There’s a new album in the works, slated for release this year, which will have an ecological bent and address topics such as climate change and the environment – a cause close to his heart.
But before that there’s a run of Fringe shows to perform.
Combe says the death of the physical CD and cassette means live performance has become an increasingly important part of his, and most musicians’, business plan.
“It’s harder to make money as you sell so few CDs these days,” he says.
“You do get paid for Spotify, although I’ve never found out how much you make for a play – it’s next to nothing. So that makes live performing more important, but that’s the way music is going. With vinyl having made a comeback I do wonder if CDs might too. I hate to think music will become something that lives up there and you can never touch it.”
He’s been reluctant to go down the road of hardcore merchandising paved by the likes of The Wiggles – “although there is an Adelaide company that makes wonderful Toffee Apple socks, and at least that’s something useful” – so it’s the stage that pays the bills.
One suspects, though, that Combe would continue to make music even if it didn’t pay a single cent.
“Music makes kids happy,” he says.
“And music feeds the soul.

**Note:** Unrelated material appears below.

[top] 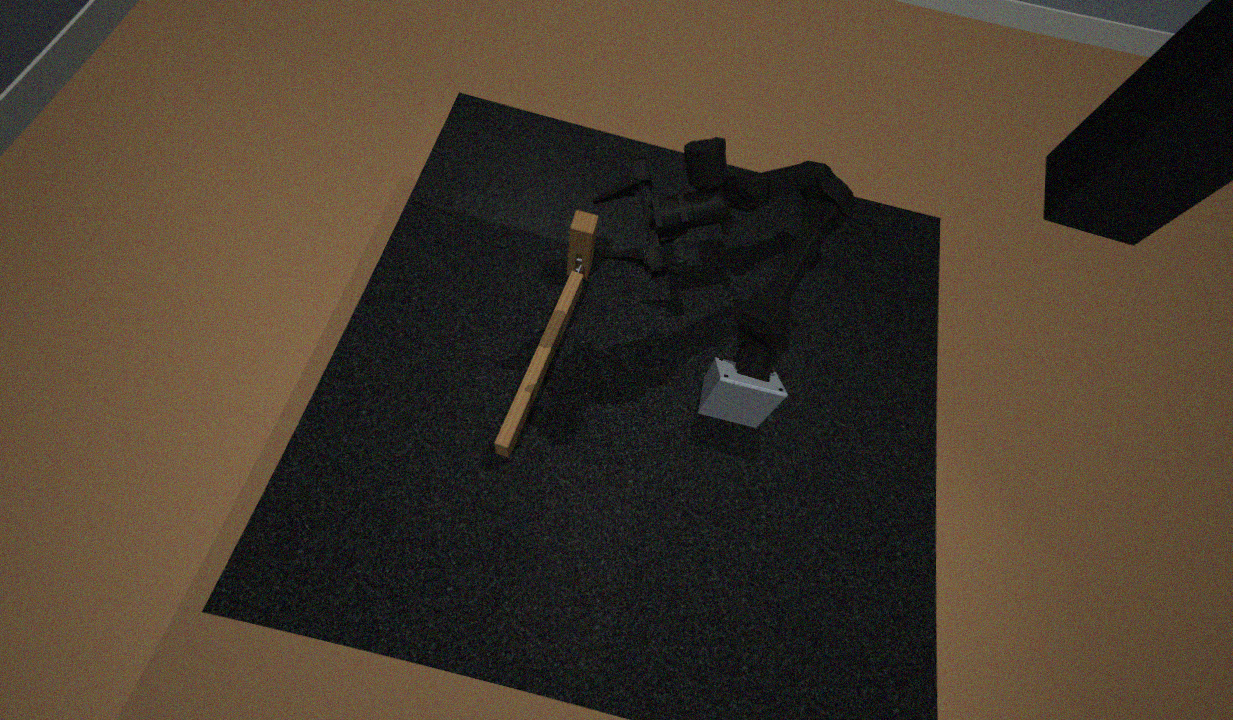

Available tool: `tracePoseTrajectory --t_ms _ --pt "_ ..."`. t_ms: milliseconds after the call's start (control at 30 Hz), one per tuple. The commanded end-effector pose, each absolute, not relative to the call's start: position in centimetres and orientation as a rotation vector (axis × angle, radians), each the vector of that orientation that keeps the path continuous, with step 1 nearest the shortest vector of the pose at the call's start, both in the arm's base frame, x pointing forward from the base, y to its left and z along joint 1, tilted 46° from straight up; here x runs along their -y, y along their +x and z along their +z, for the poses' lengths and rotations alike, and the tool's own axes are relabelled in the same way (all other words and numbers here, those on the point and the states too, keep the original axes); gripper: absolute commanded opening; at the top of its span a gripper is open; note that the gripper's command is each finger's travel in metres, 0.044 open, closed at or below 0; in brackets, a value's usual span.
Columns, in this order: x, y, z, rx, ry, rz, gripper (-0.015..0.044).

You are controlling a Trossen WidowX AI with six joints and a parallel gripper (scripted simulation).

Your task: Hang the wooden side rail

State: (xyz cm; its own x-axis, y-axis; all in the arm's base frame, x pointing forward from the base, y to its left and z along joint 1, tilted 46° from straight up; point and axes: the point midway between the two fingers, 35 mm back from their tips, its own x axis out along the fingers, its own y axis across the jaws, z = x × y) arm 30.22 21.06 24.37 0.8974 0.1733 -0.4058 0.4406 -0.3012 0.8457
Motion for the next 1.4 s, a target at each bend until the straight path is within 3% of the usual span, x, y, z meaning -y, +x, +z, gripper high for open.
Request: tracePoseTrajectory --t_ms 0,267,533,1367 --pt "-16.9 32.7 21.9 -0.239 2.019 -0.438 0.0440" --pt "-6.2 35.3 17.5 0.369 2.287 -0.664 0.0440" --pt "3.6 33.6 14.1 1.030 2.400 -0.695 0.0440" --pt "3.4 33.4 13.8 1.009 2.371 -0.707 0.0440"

That might be a cliche, but it’s true. It makes us more civilised people. But in the end it just makes people immensely happy, and how could you not want to do that? When I stop enjoying it, and when people stop coming to my concerts, I guess that’s when I retire. So far, that hasn’t happened.”
Combe’s audience encompasses three generations now.

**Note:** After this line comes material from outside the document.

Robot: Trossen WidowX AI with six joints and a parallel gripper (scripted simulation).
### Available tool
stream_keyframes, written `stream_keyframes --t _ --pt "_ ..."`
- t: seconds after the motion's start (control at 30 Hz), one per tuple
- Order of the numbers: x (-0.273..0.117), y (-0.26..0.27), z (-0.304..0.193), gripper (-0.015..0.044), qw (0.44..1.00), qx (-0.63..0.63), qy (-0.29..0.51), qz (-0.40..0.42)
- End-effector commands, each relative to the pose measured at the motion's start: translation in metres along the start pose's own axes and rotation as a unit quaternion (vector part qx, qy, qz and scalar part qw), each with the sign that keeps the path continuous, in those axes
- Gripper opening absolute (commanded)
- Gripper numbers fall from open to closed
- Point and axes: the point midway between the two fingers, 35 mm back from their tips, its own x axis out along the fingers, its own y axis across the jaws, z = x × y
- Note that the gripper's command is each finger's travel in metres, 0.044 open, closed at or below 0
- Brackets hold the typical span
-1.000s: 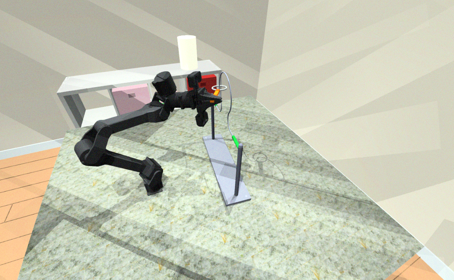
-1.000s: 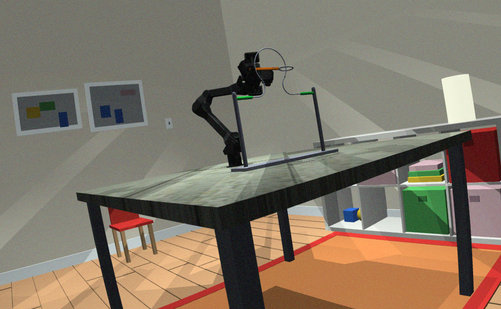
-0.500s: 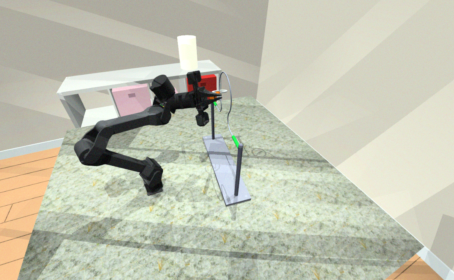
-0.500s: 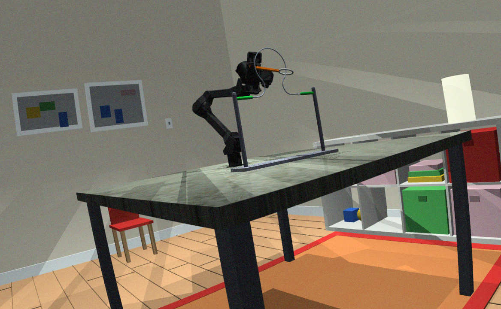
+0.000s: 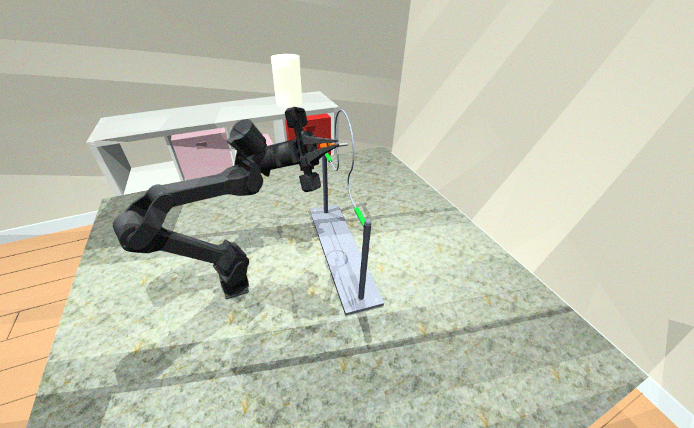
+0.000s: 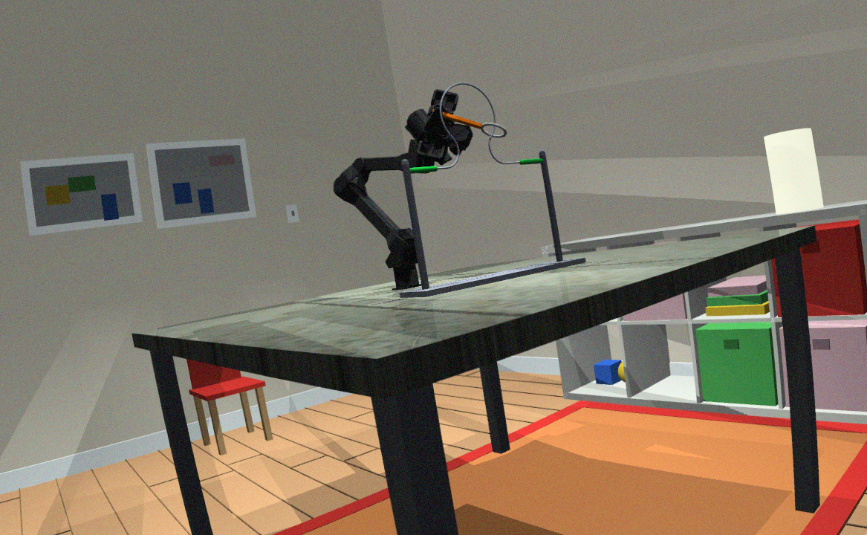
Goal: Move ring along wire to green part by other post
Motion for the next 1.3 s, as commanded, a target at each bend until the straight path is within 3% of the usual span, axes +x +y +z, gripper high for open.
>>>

There are the children, their parents who grew up loving his music, and the children’s grandparents who bought the albums for their kids in the ’80s. The spread of ages, he says, creates a “wonderful vibe”.
All four of his kids are creative and musical, and he now has the pleasure of performing and recording with his own grandchildren.
“Five of the seven grandkids have had roles on my albums, and I’ve performed with four – soon to be five – of them,” he says. “I’m very lucky on that front. But I just love working with kids, family or not. I find that 12-year-old kids are often more reliable than professionals. Professionals can become lethargic, but kids never do.”